■ WORK ORDER:
In the following listing, work out how many lines contain the string "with", and state only that number.

■ PROVIDED MATERIAL:

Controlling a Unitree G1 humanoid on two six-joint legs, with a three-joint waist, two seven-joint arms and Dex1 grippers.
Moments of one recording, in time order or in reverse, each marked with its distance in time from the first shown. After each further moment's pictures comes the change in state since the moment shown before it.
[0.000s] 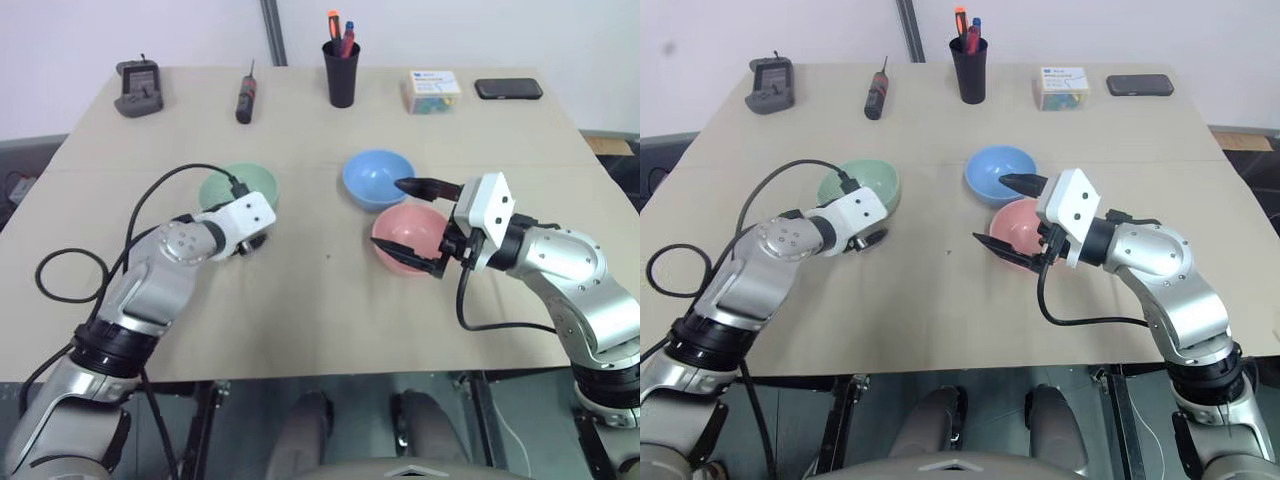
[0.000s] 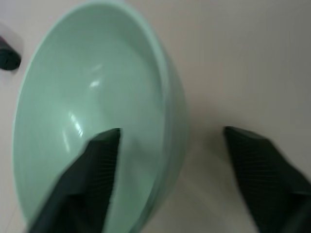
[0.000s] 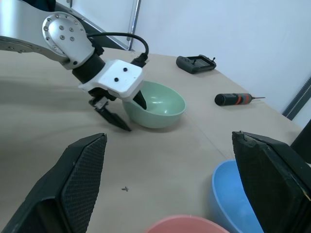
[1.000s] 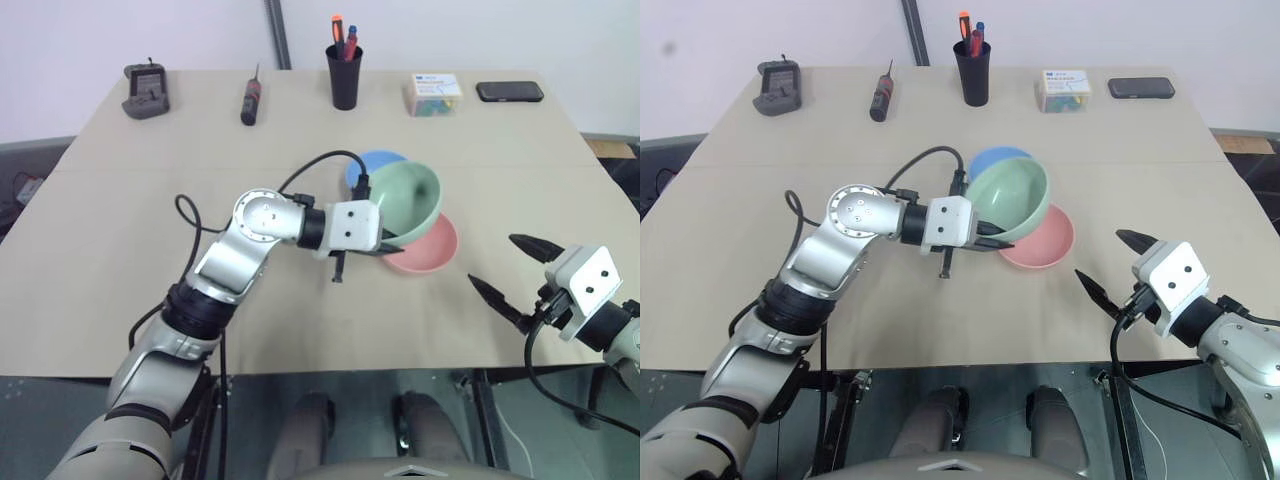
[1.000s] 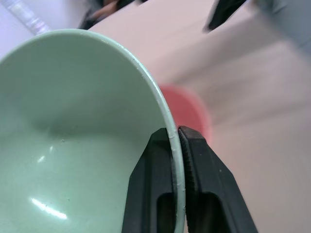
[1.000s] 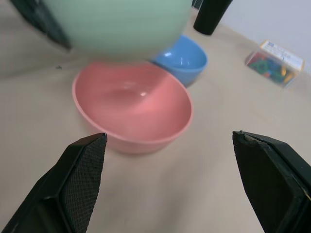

■ WRITTEN SOLUTION:
2